→ Exercise
From the first line to the last, retype the records exactly without their images.

== Segment start ==

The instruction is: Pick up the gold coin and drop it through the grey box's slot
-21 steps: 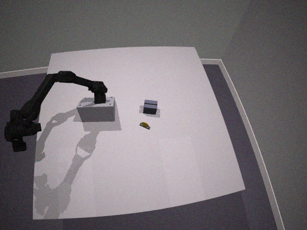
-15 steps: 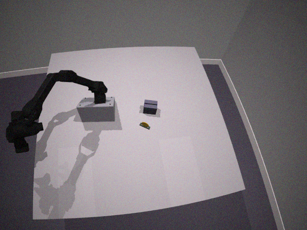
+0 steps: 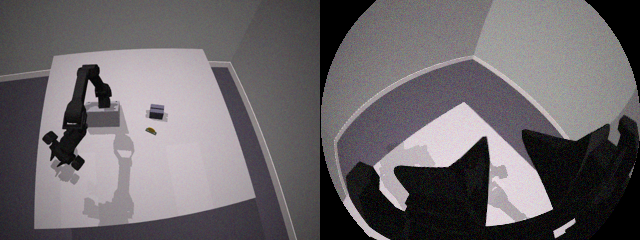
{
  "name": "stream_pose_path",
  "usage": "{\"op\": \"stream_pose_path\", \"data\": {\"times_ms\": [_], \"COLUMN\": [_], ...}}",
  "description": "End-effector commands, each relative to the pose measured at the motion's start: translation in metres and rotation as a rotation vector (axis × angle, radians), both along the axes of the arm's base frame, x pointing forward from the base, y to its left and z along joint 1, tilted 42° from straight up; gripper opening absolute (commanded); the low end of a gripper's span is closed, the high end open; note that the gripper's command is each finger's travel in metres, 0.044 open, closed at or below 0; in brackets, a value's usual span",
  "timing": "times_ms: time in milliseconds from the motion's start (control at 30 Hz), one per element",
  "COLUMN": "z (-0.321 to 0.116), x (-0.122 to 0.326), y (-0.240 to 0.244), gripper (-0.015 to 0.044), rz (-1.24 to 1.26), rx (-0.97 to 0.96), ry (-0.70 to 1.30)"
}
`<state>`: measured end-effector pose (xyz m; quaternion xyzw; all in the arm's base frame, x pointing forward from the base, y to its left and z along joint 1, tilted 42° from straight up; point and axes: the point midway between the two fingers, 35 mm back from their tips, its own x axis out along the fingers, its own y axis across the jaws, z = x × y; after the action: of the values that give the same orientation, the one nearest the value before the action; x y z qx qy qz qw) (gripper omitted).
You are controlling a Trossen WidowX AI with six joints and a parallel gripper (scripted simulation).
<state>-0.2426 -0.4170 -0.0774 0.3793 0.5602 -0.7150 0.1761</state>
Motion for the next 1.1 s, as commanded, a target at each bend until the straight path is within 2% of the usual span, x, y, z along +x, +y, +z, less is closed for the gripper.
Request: {"op": "stream_pose_path", "data": {"times_ms": [0, 233, 500, 833, 1067], "z": [-0.010, -0.021, -0.020, -0.001, 0.023], "x": [0.063, 0.193, 0.326, 0.458, 0.507], "y": [-0.008, 0.000, 0.055, 0.174, 0.268], "gripper": [0.0161, 0.0161, 0.0161, 0.0161, 0.0161], "rz": [0.123, 0.369, 0.625, 0.848, 0.924], "rx": [0.028, 0.116, 0.294, 0.558, 0.764], "ry": [-0.146, -0.419, -0.698, -1.064, -1.274]}}
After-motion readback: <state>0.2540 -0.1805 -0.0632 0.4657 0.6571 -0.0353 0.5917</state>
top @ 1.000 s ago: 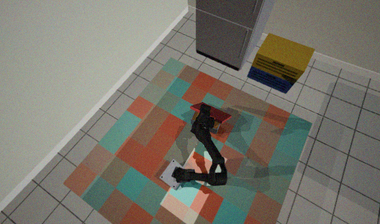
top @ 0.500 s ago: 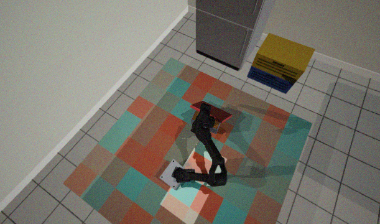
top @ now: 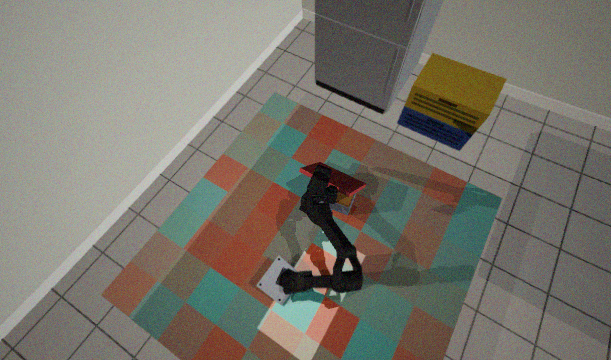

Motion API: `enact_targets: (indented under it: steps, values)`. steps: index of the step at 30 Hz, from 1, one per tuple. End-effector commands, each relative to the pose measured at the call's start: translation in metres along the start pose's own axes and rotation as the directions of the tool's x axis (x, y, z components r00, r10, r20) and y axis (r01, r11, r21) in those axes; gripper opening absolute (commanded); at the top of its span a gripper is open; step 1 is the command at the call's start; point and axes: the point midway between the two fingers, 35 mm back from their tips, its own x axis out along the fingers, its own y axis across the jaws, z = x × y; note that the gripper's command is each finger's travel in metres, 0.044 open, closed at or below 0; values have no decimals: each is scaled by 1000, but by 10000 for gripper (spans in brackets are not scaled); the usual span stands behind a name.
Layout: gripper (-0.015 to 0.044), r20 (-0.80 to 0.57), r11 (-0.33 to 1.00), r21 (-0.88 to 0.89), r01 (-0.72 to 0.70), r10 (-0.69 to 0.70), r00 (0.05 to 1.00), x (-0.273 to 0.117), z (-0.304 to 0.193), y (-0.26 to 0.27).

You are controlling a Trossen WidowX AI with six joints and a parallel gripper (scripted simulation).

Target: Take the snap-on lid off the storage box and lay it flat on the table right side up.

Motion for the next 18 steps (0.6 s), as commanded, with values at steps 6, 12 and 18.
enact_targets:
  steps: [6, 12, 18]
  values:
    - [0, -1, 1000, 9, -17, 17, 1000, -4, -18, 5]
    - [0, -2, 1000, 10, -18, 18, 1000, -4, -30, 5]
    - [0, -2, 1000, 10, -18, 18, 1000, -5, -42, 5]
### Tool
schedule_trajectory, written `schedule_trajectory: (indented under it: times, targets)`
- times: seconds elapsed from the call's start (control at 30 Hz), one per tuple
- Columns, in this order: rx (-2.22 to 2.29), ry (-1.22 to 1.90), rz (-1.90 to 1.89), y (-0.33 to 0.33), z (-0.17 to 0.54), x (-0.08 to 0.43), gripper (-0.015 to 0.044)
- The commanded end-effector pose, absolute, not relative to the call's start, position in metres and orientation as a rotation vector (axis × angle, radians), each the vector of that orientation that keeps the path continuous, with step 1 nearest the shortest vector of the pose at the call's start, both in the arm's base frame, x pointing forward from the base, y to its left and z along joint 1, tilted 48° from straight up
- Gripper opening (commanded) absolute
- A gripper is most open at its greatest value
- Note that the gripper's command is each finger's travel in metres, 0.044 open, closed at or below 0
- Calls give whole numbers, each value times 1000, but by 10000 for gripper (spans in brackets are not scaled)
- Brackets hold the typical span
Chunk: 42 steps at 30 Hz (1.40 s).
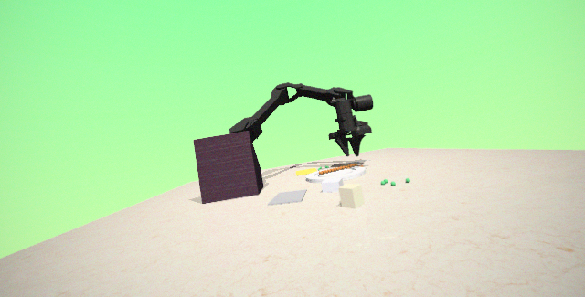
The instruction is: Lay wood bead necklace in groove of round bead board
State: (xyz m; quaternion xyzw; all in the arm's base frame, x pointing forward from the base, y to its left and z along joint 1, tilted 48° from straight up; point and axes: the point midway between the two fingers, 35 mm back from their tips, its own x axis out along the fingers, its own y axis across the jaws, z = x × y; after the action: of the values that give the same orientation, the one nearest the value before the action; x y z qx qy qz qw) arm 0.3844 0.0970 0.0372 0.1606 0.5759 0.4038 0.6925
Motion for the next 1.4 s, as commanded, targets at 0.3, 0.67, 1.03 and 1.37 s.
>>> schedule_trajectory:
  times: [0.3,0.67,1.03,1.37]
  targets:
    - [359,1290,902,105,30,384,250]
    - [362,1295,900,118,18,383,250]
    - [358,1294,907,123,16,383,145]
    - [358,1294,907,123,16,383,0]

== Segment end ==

→ Response area
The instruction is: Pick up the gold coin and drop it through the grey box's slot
-21 steps: 
-15 steps: 
+0 steps: 
{
  "name": "stream_pose_path",
  "usage": "{\"op\": \"stream_pose_path\", \"data\": {\"times_ms\": [_], \"COLUMN\": [_], ...}}",
  "description": "End-effector commands, each relative to the pose measured at the motion's start: translation in metres and rotation as a rotation vector (axis × angle, radians), both along the axes of the arm's base frame, x pointing forward from the base, y to its left and z along joint 1, tilted 42° from straight up; gripper opening absolute (commanded); the low end of a gripper's span is closed, the high end open; note that the gripper's command is each finger's travel in metres, 0.044 open, closed at or below 0; in brackets, a value's usual span",
  "timing": "times_ms: time in milliseconds from the motion's start (control at 30 Hz), one per element",
  "COLUMN": "z (-0.321 to 0.116), x (-0.122 to 0.326), y (-0.240 to 0.244), gripper (-0.015 to 0.044), rz (-1.24 to 1.26), rx (-0.97 to 0.96), ry (-0.70 to 1.30)"
}
`<state>`: measured end-effector pose (xyz m; quaternion xyzw; all in the arm's base frame, x pointing forward from the base, y to its left and z along joint 1, tilted 42° from straight up; point and axes: the point midway between the two fingers, 35 mm back from their tips, its own x axis out along the fingers, its own y axis across the jaws, z = x × y; after the action: of the values that give the same orientation, the one nearest the value before the action; x y z qx qy qz qw) (gripper omitted).
You are controlling a Trossen WidowX AI with six joints and a parallel gripper (scripted simulation).
<state>-0.2426 -0.4170 -0.0774 0.3793 0.5602 -0.7150 0.1761</state>
Motion for the next 1.1 s, as commanded, a target at each bend until the straight path is within 2% of the usual span, x, y, z along +x, +y, +z, less is closed for the gripper.
Request: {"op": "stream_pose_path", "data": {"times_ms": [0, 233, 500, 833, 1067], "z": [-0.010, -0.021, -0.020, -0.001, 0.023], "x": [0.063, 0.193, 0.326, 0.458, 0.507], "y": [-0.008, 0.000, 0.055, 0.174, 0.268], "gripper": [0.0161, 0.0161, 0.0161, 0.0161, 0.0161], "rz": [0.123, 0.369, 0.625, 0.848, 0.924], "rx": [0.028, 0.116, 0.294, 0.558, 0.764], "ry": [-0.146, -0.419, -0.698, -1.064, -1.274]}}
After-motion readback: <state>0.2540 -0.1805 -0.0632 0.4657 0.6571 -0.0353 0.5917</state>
top @ 1.000 s ago: 
top @ 0.500 s ago: 
top @ now: 

Motion API: `enact_targets: (indented under it: steps, values)`. steps: index of the step at 30 Hz, from 1, one per tuple. End-effector commands, each relative to the pose measured at the call's start: translation in metres along the start pose's own axes and rotation as the directions of the tool's x axis (x, y, z components r00, r10, r20) and y axis (r01, r11, r21) in those axes; gripper opening absolute (commanded); at the top of its span a gripper is open; step 1 is the command at the call's start; point and axes: the point midway between the two fingers, 35 mm back from their tips, its own x axis out along the fingers, its own y axis across the jaws, z = x × y; note that the gripper's command is each finger's travel in metres, 0.044 open, closed at or below 0; values have no decimals: each is scaled by 1000, but by 10000 for gripper (spans in brackets are not scaled); the usual span stands behind a name.
Layout: gripper (-0.015 to 0.044), r20 (-0.80 to 0.57), r11 (-0.33 to 1.00), r21 (-0.88 to 0.89), r01 (-0.72 to 0.70), r10 (-0.69 to 0.70), r00 (0.05 to 1.00), x (-0.273 to 0.117), z (-0.304 to 0.193), y (-0.26 to 0.27).

You are controlling a Trossen WidowX AI with six joints and a parallel gripper (scripted simulation).

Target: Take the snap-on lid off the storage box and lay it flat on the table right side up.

Motion for the next 18 steps (0.6 s), as commanded, with values at steps 6, 12 and 18.
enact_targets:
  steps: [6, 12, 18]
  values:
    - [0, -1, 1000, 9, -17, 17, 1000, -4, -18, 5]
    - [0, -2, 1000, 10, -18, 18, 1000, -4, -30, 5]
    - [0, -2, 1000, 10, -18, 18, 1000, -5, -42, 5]
### Tool
schedule_trajectory, written `schedule_trajectory: (indented under it: times, targets)`
- times: seconds elapsed from the call's start (control at 30 Hz), one per tuple
- Columns, in this order: rx (-2.22 to 2.29), ry (-1.22 to 1.90), rz (-1.90 to 1.89), y (-0.33 to 0.33), z (-0.17 to 0.54), x (-0.08 to 0.43), gripper (-0.015 to 0.044)
- The commanded end-effector pose, absolute, not relative to the call's start, position in metres and orientation as a rotation vector (axis × angle, radians), each the vector of that orientation that keeps the path continuous, with step 1 nearest the shortest vector of the pose at the call's start, both in the arm's base frame, x pointing forward from the base, y to its left and z along joint 1, tilted 48° from straight up
- Gripper opening (commanded) absolute
- A gripper is most open at its greatest value
- Note that the gripper's command is each finger's travel in metres, 0.044 open, closed at or below 0
- Calls give whole numbers, each value times 1000, but by 10000 for gripper (spans in brackets are not scaled)
- Brackets hold the typical span
Chunk: 42 steps at 30 Hz (1.40 s).
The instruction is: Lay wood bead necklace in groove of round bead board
State: (xyz m; quaternion xyzw; all in the arm's base frame, x pointing forward from the base, y to its left and z along joint 1, tilted 48° from straight up; point and axes: the point midway between the two fingers, 35 mm back from their tips, its own x axis out along the fingers, its own y axis across the jaws, z = x × y; after the action: of the values that give the same orientation, the one nearest the value before the action; x y z qx qy qz qw) arm 0.3844 0.0970 0.0372 0.1606 0.5759 0.4038 0.6925
Motion for the next 1.4 s, as commanded, targets at 0.3, 0.67, 1.03 and 1.37 s.
>>> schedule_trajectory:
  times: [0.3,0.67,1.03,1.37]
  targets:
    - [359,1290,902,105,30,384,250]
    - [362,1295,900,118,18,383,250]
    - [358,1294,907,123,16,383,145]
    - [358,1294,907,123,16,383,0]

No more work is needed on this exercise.